* _TRY IT_
Down to the final line, print the records again exactly.

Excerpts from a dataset
::::::

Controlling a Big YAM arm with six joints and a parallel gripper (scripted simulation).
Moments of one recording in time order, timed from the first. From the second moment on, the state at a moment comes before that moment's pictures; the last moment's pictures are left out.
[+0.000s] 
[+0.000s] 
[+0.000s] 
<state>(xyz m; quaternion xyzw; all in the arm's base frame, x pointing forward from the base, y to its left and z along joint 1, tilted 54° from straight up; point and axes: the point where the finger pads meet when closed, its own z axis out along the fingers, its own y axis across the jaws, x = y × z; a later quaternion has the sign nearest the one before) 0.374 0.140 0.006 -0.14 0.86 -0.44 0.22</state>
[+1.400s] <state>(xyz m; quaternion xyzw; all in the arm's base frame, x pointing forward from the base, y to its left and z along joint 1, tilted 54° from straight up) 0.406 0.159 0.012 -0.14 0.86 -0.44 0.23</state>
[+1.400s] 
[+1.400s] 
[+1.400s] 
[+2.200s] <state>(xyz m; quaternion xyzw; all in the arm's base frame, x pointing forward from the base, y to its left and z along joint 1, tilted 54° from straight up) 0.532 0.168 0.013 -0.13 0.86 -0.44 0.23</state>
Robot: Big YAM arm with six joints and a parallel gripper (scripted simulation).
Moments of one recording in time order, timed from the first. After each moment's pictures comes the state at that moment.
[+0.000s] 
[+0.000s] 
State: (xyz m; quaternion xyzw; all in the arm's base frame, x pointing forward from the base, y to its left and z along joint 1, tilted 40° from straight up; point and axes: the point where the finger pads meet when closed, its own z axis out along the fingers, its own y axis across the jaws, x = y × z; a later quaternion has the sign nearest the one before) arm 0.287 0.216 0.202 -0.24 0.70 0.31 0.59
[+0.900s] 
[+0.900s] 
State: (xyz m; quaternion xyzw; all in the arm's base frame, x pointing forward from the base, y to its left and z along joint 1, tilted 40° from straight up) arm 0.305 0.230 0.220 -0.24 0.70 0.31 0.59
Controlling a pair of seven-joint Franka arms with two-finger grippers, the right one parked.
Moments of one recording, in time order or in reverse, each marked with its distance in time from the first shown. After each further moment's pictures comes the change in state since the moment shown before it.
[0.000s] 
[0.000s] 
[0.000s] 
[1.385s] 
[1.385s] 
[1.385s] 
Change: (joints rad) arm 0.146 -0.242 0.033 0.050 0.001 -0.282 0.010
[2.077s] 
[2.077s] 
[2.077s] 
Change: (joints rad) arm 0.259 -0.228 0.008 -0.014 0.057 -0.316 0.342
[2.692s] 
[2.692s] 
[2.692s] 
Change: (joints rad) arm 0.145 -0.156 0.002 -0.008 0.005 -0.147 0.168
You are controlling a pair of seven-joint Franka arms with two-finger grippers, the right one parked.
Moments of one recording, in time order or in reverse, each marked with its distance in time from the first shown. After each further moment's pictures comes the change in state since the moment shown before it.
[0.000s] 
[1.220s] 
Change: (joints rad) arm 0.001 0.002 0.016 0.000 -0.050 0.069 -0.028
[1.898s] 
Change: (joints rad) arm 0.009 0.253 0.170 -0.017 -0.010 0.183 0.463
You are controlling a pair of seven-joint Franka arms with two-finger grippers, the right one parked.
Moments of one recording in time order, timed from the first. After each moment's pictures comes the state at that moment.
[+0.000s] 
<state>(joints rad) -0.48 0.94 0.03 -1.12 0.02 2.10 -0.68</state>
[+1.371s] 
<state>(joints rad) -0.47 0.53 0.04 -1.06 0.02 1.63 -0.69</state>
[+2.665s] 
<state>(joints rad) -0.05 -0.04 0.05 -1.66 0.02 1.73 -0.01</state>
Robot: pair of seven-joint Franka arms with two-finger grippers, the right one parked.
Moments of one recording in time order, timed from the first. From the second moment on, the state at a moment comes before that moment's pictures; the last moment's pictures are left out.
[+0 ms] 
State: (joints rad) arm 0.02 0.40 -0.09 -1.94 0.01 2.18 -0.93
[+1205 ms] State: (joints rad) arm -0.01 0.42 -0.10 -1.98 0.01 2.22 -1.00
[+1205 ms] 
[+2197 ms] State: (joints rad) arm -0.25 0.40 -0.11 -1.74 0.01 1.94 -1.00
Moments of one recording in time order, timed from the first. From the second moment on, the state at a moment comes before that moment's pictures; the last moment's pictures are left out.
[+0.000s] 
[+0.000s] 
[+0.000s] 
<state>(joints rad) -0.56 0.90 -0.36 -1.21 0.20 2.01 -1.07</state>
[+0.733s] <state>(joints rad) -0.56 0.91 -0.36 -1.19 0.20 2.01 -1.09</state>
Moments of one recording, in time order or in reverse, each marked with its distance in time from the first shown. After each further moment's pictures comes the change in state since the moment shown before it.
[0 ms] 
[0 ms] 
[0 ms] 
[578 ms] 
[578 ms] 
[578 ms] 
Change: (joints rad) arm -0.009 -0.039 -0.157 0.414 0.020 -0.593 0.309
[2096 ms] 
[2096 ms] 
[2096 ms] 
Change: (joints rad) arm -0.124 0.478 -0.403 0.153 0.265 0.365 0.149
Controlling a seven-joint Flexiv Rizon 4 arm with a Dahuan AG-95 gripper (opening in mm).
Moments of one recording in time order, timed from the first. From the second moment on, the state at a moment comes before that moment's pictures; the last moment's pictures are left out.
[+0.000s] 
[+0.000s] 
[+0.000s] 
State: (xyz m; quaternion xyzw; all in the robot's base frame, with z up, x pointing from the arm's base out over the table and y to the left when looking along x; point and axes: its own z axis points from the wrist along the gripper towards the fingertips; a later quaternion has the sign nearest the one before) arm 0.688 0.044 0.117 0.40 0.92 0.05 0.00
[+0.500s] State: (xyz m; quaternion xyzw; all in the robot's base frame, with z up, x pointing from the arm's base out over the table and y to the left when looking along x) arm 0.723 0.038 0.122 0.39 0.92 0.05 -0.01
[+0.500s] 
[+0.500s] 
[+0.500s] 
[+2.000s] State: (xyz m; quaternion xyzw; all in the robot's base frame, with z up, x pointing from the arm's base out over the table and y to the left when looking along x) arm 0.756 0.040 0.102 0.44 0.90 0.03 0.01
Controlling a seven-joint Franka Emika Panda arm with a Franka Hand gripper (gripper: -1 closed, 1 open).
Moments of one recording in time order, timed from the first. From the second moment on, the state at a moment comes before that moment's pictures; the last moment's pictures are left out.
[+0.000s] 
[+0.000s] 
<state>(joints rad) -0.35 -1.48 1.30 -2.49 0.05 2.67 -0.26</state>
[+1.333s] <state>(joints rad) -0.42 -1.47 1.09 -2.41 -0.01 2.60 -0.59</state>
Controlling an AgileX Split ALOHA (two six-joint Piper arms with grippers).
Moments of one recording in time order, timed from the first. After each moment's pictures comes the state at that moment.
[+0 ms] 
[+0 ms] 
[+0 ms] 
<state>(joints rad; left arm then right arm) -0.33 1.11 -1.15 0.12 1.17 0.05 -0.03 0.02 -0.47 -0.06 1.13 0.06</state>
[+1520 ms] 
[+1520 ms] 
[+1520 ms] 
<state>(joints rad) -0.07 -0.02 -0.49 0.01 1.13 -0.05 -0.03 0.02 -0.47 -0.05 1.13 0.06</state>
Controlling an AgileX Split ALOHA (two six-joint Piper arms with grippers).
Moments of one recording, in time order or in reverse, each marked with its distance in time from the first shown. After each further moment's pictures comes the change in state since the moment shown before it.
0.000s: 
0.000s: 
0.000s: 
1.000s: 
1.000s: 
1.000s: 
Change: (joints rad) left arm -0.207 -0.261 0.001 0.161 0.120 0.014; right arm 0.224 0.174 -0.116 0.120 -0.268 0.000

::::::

* _WRITTEN SOLUTION_
Controlling a Big YAM arm with six joints and a parallel gripper (scripted simulation).
Moments of one recording in time order, timed from the first. From the second moment on, the state at a moment comes before that moment's pictures; the last moment's pictures are left out.
[+0.000s] 
[+0.000s] 
[+0.000s] 
<state>(xyz m; quaternion xyzw; all in the arm's base frame, x pointing forward from the base, y to its left and z along joint 1, tilted 54° from straight up; point and axes: the point where the finger pads meet when closed, its own z axis out along the fingers, its own y axis across the jaws, x = y × z; a later quaternion has the sign nearest the one before) 0.374 0.140 0.006 -0.14 0.86 -0.44 0.22</state>
[+1.400s] <state>(xyz m; quaternion xyzw; all in the arm's base frame, x pointing forward from the base, y to its left and z along joint 1, tilted 54° from straight up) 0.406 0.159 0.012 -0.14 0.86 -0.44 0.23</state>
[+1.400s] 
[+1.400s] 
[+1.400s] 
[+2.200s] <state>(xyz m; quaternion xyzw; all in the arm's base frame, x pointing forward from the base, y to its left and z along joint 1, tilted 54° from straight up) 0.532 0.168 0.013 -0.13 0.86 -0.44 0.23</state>
Robot: Big YAM arm with six joints and a parallel gripper (scripted simulation).
Moments of one recording in time order, timed from the first. After each moment's pictures comes the state at that moment.
[+0.000s] 
[+0.000s] 
State: (xyz m; quaternion xyzw; all in the arm's base frame, x pointing forward from the base, y to its left and z along joint 1, tilted 40° from straight up; point and axes: the point where the finger pads meet when closed, its own z axis out along the fingers, its own y axis across the jaws, x = y × z; a later quaternion has the sign nearest the one before) arm 0.287 0.216 0.202 -0.24 0.70 0.31 0.59
[+0.900s] 
[+0.900s] 
State: (xyz m; quaternion xyzw; all in the arm's base frame, x pointing forward from the base, y to its left and z along joint 1, tilted 40° from straight up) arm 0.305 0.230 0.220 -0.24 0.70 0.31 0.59
Controlling a pair of seven-joint Franka arms with two-finger grippers, the right one parked.
Moments of one recording, in time order or in reverse, each marked with its distance in time from the first shown. After each further moment's pictures comes the change in state since the moment shown before it.
[0.000s] 
[0.000s] 
[0.000s] 
[1.385s] 
[1.385s] 
[1.385s] 
Change: (joints rad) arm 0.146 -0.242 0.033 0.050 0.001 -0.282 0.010
[2.077s] 
[2.077s] 
[2.077s] 
Change: (joints rad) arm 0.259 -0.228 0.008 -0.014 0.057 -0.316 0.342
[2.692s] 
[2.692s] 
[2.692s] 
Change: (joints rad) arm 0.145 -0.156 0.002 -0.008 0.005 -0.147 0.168
You are controlling a pair of seven-joint Franka arms with two-finger grippers, the right one parked.
Moments of one recording, in time order or in reverse, each marked with its distance in time from the first shown. After each further moment's pictures comes the change in state since the moment shown before it.
[0.000s] 
[1.220s] 
Change: (joints rad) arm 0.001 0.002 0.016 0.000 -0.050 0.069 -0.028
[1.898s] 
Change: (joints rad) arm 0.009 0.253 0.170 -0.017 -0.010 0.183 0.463
You are controlling a pair of seven-joint Franka arms with two-finger grippers, the right one parked.
Moments of one recording in time order, timed from the first. After each moment's pictures comes the state at that moment.
[+0.000s] 
<state>(joints rad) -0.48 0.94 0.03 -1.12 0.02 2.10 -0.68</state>
[+1.371s] 
<state>(joints rad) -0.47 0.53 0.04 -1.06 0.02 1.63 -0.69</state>
[+2.665s] 
<state>(joints rad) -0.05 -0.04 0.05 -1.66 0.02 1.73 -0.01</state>
Robot: pair of seven-joint Franka arms with two-finger grippers, the right one parked.
Moments of one recording in time order, timed from the first. From the second moment on, the state at a moment comes before that moment's pictures; the last moment's pictures are left out.
[+0 ms] 
State: (joints rad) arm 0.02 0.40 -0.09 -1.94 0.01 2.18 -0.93
[+1205 ms] State: (joints rad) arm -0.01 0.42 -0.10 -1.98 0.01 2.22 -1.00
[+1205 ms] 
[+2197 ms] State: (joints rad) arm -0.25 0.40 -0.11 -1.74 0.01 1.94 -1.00
Moments of one recording in time order, timed from the first. From the second moment on, the state at a moment comes before that moment's pictures; the last moment's pictures are left out.
[+0.000s] 
[+0.000s] 
[+0.000s] 
<state>(joints rad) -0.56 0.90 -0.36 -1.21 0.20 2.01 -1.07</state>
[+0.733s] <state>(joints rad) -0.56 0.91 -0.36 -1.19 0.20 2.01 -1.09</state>
Moments of one recording, in time order or in reverse, each marked with its distance in time from the first shown. After each further moment's pictures comes the change in state since the moment shown before it.
[0 ms] 
[0 ms] 
[0 ms] 
[578 ms] 
[578 ms] 
[578 ms] 
Change: (joints rad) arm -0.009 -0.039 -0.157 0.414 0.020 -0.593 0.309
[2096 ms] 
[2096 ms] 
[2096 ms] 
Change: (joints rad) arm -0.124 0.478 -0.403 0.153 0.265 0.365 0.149
Controlling a seven-joint Flexiv Rizon 4 arm with a Dahuan AG-95 gripper (opening in mm).
Moments of one recording in time order, timed from the first. From the second moment on, the state at a moment comes before that moment's pictures; the last moment's pictures are left out.
[+0.000s] 
[+0.000s] 
[+0.000s] 
State: (xyz m; quaternion xyzw; all in the robot's base frame, with z up, x pointing from the arm's base out over the table and y to the left when looking along x; point and axes: its own z axis points from the wrist along the gripper towards the fingertips; a later quaternion has the sign nearest the one before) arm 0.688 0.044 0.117 0.40 0.92 0.05 0.00
[+0.500s] State: (xyz m; quaternion xyzw; all in the robot's base frame, with z up, x pointing from the arm's base out over the table and y to the left when looking along x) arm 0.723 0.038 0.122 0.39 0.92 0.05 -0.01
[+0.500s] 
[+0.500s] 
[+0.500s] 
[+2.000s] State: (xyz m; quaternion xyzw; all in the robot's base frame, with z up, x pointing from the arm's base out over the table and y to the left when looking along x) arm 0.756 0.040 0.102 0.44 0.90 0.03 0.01
Controlling a seven-joint Franka Emika Panda arm with a Franka Hand gripper (gripper: -1 closed, 1 open).
Moments of one recording in time order, timed from the first. From the second moment on, the state at a moment comes before that moment's pictures; the last moment's pictures are left out.
[+0.000s] 
[+0.000s] 
<state>(joints rad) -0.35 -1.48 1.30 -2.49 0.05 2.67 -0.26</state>
[+1.333s] <state>(joints rad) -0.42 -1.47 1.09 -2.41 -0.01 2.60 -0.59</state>
Controlling an AgileX Split ALOHA (two six-joint Piper arms with grippers).
Moments of one recording in time order, timed from the first. After each moment's pictures comes the state at that moment.
[+0 ms] 
[+0 ms] 
[+0 ms] 
<state>(joints rad; left arm then right arm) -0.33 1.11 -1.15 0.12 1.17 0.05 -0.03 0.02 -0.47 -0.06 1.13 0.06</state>
[+1520 ms] 
[+1520 ms] 
[+1520 ms] 
<state>(joints rad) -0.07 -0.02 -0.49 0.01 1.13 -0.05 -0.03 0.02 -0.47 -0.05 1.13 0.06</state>
Controlling an AgileX Split ALOHA (two six-joint Piper arms with grippers).
Moments of one recording, in time order or in reverse, each marked with its distance in time from the first shown. After each further moment's pictures comes the change in state since the moment shown before it.
0.000s: 
0.000s: 
0.000s: 
1.000s: 
1.000s: 
1.000s: 
Change: (joints rad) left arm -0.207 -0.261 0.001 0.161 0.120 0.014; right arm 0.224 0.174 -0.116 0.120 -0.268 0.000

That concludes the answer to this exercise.